What is the purpose of the RBP register in x86_64 assembler?

Linux uses the System V ABI for x86-64 (AMD64) architecture; see System V ABI at OSDev Wiki for details.

This means the stack grows down; smaller addresses are "higher up" in the stack. Typical C functions are compiled to

        pushq   %rbp        ; Save address of previous stack frame
        movq    %rsp, %rbp  ; Address of current stack frame
        subq    $16, %rsp   ; Reserve 16 bytes for local variables

        ; ... function ...

        movq    %rbp, %rsp  ; \ equivalent to the
        popq    %rbp        ; / 'leave' instruction
        ret

The amount of memory reserved for the local variables is always a multiple of 16 bytes, to keep the stack aligned to 16 bytes. If no stack space is needed for local variables, there is no subq $16, %rsp or similar instruction.

(Note that the return address and the previous %rbp pushed to the stack are both 8 bytes in size, 16 bytes in total.)

While %rbp points to the current stack frame, %rsp points to the top of the stack. Because the compiler knows the difference between %rbp and %rsp at any point within the function, it is free to use either one as the base for the local variables.

A stack frame is just the local function's playground: the region of stack the current function uses.

Current versions of GCC disable the stack frame whenever optimizations are used. This makes sense, because for programs written in C, the stack frames are most useful for debugging, but not much else. (You can use e.g. -O2 -fno-omit-frame-pointer to keep stack frames while enabling optimizations otherwise, however.)

Although the same ABI applies to all binaries, no matter what language they are written in, certain other languages do need stack frames for "unwinding" (for example, to "throw exceptions" to an ancestor caller of the current function); i.e. to "unwind" stack frames that one or more functions can be aborted and control passed to some ancestor function, without leaving unneeded stuff on the stack.

When stack frames are omitted -- -fomit-frame-pointer for GCC --, the function implementation changes essentially to

        subq    $8, %rsp    ; Re-align stack frame, and
                            ; reserve memory for local variables

        ; ... function ...

        addq    $8, %rsp
        ret

Because there is no stack frame (%rbp is used for other purposes, and its value is never pushed to stack), each function call pushes only the return address to the stack, which is an 8-byte quantity, so we need to subtract 8 from %rsp to keep it a multiple of 16. (In general, the value subtracted from and added to %rsp is an odd multiple of 8.)

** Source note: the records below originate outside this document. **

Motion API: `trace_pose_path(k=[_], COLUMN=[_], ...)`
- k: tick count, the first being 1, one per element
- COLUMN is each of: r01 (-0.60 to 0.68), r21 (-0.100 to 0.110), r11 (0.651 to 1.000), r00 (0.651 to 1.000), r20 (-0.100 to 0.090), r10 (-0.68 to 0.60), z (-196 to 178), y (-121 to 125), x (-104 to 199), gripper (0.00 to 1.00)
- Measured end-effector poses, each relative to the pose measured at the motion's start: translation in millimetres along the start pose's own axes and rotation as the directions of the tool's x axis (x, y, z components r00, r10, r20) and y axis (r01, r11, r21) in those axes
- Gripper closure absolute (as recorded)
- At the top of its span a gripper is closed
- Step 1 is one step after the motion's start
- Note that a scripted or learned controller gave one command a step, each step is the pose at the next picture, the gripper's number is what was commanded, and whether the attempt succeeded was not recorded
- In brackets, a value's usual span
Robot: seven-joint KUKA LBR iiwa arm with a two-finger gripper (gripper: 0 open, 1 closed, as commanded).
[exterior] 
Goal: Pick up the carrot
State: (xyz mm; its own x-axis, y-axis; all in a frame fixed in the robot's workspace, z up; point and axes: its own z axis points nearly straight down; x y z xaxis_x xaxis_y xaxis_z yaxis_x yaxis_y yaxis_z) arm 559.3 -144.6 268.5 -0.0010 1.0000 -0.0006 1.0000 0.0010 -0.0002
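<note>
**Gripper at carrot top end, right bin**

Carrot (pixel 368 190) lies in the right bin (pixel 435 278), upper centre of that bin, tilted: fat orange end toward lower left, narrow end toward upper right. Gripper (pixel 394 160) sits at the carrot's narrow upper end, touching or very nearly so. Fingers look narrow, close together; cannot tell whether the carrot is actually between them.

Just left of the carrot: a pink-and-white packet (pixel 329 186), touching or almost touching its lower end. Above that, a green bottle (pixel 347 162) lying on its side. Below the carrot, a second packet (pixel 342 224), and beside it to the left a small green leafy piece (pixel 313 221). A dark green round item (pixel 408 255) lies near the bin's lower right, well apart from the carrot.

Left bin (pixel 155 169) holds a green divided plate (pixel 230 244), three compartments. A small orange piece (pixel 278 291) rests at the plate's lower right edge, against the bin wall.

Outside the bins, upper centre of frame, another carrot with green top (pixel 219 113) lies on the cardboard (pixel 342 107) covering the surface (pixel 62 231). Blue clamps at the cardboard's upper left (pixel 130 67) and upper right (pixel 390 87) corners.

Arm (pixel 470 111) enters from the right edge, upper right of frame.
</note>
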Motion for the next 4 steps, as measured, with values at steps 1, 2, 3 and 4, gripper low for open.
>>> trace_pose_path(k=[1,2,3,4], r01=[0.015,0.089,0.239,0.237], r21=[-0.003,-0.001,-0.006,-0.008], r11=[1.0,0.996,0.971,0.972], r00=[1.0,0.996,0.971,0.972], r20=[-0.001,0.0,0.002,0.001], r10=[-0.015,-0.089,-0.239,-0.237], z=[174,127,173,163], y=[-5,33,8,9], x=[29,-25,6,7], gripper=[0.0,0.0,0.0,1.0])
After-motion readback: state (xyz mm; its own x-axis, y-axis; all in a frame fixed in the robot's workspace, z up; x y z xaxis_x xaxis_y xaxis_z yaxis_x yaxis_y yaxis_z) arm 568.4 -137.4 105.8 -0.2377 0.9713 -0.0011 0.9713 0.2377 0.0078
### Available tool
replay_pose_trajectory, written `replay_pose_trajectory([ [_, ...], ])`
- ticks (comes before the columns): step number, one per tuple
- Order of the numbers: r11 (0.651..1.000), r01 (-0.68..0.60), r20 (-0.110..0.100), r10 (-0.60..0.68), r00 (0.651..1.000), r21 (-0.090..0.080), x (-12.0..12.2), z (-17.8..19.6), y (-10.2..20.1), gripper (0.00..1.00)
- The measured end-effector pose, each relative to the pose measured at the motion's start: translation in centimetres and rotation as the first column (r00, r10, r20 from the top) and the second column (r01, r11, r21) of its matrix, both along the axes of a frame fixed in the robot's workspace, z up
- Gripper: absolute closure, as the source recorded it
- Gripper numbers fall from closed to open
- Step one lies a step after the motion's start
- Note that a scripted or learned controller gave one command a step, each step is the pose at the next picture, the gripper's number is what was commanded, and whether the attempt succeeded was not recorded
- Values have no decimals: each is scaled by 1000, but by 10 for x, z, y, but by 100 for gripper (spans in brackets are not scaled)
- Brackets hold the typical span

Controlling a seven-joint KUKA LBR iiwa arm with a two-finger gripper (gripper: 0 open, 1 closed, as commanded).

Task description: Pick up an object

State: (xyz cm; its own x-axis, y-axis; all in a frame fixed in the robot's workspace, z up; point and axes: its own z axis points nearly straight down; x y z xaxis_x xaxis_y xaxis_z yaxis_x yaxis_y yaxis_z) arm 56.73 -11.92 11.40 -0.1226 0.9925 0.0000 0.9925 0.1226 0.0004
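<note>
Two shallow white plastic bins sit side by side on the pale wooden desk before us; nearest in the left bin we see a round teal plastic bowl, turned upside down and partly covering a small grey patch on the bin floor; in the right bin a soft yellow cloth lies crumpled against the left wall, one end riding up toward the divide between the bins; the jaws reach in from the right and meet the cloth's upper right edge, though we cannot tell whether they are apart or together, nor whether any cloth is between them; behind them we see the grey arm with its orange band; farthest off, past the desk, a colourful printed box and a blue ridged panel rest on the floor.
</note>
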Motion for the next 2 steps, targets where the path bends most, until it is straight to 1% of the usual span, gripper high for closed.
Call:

Function parameters are typically passed in registers. See the ABI link at the beginning of this answer for details, but in short, integral types and pointers are passed in registers %rdi, %rsi, %rdx, %rcx, %r8, and %r9, with floating-point arguments in the %xmm0 to %xmm7 registers.

In some cases you'll see rep ret instead of rep. Don't be confused: the rep ret means the exact same thing as ret; the rep prefix, although normally used with string instructions (repeated instructions), does nothing when applied to the ret instruction. It's just that certain AMD processors' branch predictors don't like jumping to a ret instruction, and the recommended workaround is to use a rep ret there instead.

Finally, I've omitted the red zone above the top of the stack (the 128 bytes at addresses less than %rsp). This is because it is not really useful for typical functions: In the normal have-stack-frame case, you'll want your local stuff to be within the stack frame, to make debugging possible. In the omit-stack-frame case, stack alignment requirements already mean we need to subtract 8 from %rsp, so including the memory needed by the local variables in that subtraction costs nothing.


rbp is the frame pointer on x86_64. In your generated code, it gets a snapshot of the stack pointer (rsp) so that when adjustments are made to rsp (i.e. reserving space for local variables or pushing values on to the stack), local variables and function parameters are still accessible from a constant offset from rbp.

A lot of compilers offer frame pointer omission as an optimization option; this will make the generated assembly code access variables relative to rsp instead and free up rbp as another general purpose register for use in functions.

In the case of GCC, which I'm guessing you're using from the AT&T assembler syntax, that switch is -fomit-frame-pointer. Try compiling your code with that switch and see what assembly code you get. You will probably notice that when accessing values relative to rsp instead of rbp, the offset from the pointer varies throughout the function.